Âataba (le seuil), le nouveau spectacle de la compagnie Anania, s'interroge sur la place faite au corps et à l’individu dans la société marocaine. Et ambitionne de façonner une danse contemporaine typiquement marocaine.


“En 15 marches, ton corps se transforme !”. En mimant le changement d’attitude des hommes et des femmes qui entrent ou sortent des “sous-sols”, ces “boîtes” cachées aux regards mais parfaitement autorisées, le chorégraphe Taoufiq Izeddiou décrit toute “l’hypocrisie sociale”
contenue dans ces quelques marches : des filles enlèvent leur jellaba devant la porte, pour dévoiler une tenue sexy, alors que des pères de famille “bien sous tous rapports” s'empressent de reboutonner leur veste en quittant le lieu au petit matin, un peu éméchés. Âataba (le seuil), la dernière création d'Izeddiou, directeur de la compagnie de danse Anania, parle du franchissement de ces seuils, symboles d'une schizophrénie marocaine. Un spectacle de danse à forte charge sociale, présenté les 21, 22 et 23 mai, au Centre national de la danse de Pantin, en France, à l’occasion des Rencontres chorégraphiques internationales de Saint-Denis. Et qui reviendra à Marrakech en janvier 2009.

Danse de libération
Sur scène, emmenés par la voix charnelle de Sabah Zaidani, des mannequins au sourire figé prennent peu à peu vie, jusqu’à ce que leur bassin retrouve les mouvements saccadés des danses traditionnelles, et les dépassent dans une transe libératrice. Une danseuse avance vers le public le visage caché par un bendir, instrument de musique universel qui rappelle le lien entre la terre et le ciel.
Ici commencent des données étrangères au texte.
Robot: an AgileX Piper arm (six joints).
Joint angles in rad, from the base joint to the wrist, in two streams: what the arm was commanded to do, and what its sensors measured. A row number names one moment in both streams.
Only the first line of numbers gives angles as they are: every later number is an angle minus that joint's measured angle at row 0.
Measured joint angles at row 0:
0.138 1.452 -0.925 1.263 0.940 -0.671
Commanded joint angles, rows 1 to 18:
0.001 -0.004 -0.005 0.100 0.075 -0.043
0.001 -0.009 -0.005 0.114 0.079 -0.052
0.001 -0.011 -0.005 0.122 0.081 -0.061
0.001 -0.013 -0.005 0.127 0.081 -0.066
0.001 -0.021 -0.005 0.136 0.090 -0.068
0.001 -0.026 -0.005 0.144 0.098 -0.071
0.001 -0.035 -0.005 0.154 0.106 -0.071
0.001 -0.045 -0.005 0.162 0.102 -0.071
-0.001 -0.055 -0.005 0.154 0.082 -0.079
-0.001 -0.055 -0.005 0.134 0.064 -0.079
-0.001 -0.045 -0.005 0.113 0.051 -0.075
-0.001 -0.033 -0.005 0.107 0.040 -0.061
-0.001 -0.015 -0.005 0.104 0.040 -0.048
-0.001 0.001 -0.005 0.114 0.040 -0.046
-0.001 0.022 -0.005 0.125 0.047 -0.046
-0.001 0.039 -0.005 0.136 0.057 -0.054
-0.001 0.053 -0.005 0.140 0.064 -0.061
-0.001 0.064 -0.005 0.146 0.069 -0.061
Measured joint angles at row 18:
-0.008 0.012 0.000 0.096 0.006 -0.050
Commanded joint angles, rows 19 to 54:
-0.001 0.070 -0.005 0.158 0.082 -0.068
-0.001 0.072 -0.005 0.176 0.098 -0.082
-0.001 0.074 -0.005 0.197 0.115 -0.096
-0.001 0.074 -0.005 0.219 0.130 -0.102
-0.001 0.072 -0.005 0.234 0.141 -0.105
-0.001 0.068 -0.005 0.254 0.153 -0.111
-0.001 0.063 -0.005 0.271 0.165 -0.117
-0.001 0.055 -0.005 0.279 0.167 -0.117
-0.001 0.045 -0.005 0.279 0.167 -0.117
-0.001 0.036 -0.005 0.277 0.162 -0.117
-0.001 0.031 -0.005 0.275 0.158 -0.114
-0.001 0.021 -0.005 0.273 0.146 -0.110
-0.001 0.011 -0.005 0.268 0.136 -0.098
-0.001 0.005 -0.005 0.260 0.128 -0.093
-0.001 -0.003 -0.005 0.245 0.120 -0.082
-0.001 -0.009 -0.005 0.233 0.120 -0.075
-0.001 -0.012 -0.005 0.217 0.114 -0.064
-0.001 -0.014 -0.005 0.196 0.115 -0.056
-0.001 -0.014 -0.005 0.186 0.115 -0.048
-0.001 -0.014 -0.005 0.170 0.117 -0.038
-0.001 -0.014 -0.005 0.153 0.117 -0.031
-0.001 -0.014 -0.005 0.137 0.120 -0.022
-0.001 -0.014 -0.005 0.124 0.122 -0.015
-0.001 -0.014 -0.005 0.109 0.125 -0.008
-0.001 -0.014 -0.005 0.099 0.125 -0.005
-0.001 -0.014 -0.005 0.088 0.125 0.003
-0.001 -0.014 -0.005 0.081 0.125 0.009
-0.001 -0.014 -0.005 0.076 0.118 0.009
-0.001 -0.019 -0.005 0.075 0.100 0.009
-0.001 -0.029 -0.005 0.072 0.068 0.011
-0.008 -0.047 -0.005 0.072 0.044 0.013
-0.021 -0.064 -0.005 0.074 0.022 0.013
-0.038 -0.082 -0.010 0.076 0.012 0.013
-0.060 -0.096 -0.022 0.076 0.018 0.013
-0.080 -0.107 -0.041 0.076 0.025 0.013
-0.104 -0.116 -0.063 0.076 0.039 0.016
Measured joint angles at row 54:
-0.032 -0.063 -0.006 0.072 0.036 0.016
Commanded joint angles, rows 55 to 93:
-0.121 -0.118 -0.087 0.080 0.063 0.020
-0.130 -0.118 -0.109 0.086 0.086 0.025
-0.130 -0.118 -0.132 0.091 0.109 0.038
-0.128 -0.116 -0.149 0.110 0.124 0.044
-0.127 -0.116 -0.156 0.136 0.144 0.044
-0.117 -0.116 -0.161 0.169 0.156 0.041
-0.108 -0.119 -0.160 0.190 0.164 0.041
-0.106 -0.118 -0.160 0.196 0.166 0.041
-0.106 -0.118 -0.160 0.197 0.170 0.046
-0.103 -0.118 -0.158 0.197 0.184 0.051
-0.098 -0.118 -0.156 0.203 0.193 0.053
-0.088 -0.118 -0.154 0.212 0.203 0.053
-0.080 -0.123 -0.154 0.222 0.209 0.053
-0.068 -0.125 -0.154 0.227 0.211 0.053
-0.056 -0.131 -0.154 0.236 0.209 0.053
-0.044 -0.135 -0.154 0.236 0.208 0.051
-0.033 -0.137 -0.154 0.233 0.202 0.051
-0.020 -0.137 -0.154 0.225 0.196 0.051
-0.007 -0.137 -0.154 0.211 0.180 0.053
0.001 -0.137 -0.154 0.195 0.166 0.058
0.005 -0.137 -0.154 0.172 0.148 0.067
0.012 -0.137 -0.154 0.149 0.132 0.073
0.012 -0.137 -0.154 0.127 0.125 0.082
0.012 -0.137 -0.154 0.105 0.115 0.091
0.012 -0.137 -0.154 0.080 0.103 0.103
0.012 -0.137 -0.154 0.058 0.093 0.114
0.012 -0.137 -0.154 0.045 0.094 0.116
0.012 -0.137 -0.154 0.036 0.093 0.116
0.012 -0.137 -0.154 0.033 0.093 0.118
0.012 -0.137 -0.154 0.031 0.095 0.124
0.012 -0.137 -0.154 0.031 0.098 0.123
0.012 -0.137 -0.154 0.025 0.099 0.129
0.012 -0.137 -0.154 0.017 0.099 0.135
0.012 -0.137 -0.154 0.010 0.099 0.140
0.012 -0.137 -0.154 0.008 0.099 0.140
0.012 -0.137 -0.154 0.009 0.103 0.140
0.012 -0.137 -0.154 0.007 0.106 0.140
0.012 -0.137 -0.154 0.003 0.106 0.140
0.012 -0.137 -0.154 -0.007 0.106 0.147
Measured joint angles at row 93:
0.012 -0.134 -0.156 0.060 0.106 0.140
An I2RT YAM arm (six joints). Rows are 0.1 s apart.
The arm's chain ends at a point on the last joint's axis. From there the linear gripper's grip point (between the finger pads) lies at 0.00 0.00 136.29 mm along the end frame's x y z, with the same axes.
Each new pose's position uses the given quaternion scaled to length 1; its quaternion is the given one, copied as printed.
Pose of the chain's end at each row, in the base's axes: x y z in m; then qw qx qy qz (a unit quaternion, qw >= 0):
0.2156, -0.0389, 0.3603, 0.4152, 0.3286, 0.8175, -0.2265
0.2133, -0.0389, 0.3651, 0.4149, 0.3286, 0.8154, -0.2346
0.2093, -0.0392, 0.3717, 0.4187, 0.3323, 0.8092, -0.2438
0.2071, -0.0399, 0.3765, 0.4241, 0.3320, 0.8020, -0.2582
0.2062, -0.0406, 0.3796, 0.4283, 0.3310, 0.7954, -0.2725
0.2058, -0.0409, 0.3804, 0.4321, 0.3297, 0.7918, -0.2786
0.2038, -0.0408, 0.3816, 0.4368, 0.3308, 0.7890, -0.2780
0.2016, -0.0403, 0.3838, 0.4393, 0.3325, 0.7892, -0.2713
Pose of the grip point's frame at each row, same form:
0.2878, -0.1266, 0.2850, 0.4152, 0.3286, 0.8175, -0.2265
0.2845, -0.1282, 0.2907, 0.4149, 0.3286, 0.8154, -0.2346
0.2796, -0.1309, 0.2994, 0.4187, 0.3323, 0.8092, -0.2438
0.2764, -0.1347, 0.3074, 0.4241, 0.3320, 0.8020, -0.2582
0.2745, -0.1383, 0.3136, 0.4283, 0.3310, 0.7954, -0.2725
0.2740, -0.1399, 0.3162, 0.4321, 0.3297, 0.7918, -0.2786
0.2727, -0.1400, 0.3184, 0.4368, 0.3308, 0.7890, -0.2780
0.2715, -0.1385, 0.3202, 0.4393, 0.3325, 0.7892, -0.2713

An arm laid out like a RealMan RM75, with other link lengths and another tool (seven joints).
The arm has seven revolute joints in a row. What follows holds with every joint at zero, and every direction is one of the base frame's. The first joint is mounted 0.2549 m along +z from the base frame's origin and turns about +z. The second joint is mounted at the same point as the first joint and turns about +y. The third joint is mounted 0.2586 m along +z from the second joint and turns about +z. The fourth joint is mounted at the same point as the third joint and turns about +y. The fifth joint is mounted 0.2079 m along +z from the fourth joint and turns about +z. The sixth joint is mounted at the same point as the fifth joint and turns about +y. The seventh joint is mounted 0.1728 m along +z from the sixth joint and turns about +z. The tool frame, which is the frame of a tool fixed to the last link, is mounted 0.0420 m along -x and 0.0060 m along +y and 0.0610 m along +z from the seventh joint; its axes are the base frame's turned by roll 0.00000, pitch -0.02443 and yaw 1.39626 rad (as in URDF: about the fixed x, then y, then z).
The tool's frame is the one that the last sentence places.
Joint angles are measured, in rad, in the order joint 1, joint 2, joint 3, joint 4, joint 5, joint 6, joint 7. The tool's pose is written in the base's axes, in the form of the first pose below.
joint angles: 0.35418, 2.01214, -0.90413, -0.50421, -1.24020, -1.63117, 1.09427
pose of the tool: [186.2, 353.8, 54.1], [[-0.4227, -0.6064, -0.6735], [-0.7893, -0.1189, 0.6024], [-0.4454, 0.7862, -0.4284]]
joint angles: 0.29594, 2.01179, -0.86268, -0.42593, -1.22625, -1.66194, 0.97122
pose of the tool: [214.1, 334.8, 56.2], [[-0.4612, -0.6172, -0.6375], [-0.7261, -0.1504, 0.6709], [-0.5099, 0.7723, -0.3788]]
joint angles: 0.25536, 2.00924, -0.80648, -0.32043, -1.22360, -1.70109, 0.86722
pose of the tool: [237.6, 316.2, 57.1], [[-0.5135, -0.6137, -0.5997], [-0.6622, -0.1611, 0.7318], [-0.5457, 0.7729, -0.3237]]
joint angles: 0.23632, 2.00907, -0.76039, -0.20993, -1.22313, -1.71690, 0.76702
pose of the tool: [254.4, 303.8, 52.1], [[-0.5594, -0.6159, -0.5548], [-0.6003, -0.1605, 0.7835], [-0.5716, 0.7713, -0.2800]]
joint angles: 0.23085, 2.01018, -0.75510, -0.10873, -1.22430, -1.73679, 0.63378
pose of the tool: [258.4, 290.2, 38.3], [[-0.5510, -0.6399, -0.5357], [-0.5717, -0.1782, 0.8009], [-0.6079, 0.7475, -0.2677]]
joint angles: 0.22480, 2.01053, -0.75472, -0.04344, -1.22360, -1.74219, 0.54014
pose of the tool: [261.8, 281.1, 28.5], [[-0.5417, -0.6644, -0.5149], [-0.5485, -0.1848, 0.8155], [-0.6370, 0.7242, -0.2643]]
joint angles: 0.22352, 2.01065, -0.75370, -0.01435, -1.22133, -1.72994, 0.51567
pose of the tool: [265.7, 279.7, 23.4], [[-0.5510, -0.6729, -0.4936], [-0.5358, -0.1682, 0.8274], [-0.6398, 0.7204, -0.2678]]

Elle semble se débattre, comme cette autre qui s’extirpe d’une jellaba bleue avec des convulsions de plus en plus violentes, au rythme des compositions sonores de Guy Raynaud. La tension va crescendo et transforme les femmes parfaites et irréelles du début en corps libérés des carcans. Pour exprimer cette tension, le chorégraphe a choisi cinq femmes, quatre marocaines et une française. “Au Maroc, les hommes sont épuisés !”, sourit le chorégraphe pour justifier son choix d’interprètes exclusivement féminines. “Les femmes ont une colère intérieure que n’ont pas les hommes”, renchérit Bouchra Salih, l’administratrice de la compagnie. “Ce sont elles qui font bouger les choses au Maroc aujourd’hui”, assure Izeddiou. Dans le corps des femmes, les transformations sociales en cours ont un retentissement particulier, qui résonne dans Âataba à travers des questions de la virginité et des apparences. Le chorégraphe a voulu également que cette pièce, commandée il y a deux ans par les Rencontres chorégraphiques de Saint-Denis, soit empreinte de sensualité. “Il n’y a que les femmes qui peuvent effectuer certains mouvements. Je voulais qu’il y ait la beauté et l’agressivité de la danse des filles dans les sous-sols”, explique-t-il. Mais Âataba, qui est dédié à la mère de Taoufiq Izeddiou, décédée l’année dernière, parle aussi des gestes féminins ancestraux. Cette femme qui découpe des tomates ou manipule une corde, symbole de pouvoir, exprime toute l’affection et l’autorité de la mère marocaine. Et l'inspiration des danses traditionnelles rappelle la part d'une identité dont l’expression est “le propre des femmes”.

Modernité identitaire
Avec cette nouvelle création, où s’entrechoquent et se mêlent deux danses, l’ancestrale et la moderne, Taoufiq Izeddiou se rapproche de son objectif ultime : forger une danse contemporaine propre au Maroc. Une danse où s’exprimerait la “frustration” engendrée par le poids de la religion et de la société, l’intensité des “danses populaires” du pays, “le mélange des langues arabe, berbère, française et espagnole” et l’africanité qui caractérise le Maroc. “Je veux qu’un jour les Européens, les Américains et les Japonais viennent se former ici, parce qu’on aura quelque chose de différent à leur apporter”, rêve Taoufiq Izeddiou. En attendant, il emmène dans son aventure de jeunes danseurs, dont c’est la première ou deuxième participation à une création chorégraphique. Comme les danseurs, le public marocain a besoin d’être initié au langage de la danse contemporaine. “Mais former un public ce n’est pas le choquer, ni lui raconter ce qu’il veut entendre”, répète le chorégraphe, qui préfère “construire un dialogue avec les spectateurs”. Après Déserts, Désirs et Clandestins, Cœur sans corps, Âataba apporte, avec autant d'interrogations, une nouvelle pierre à cet édifice.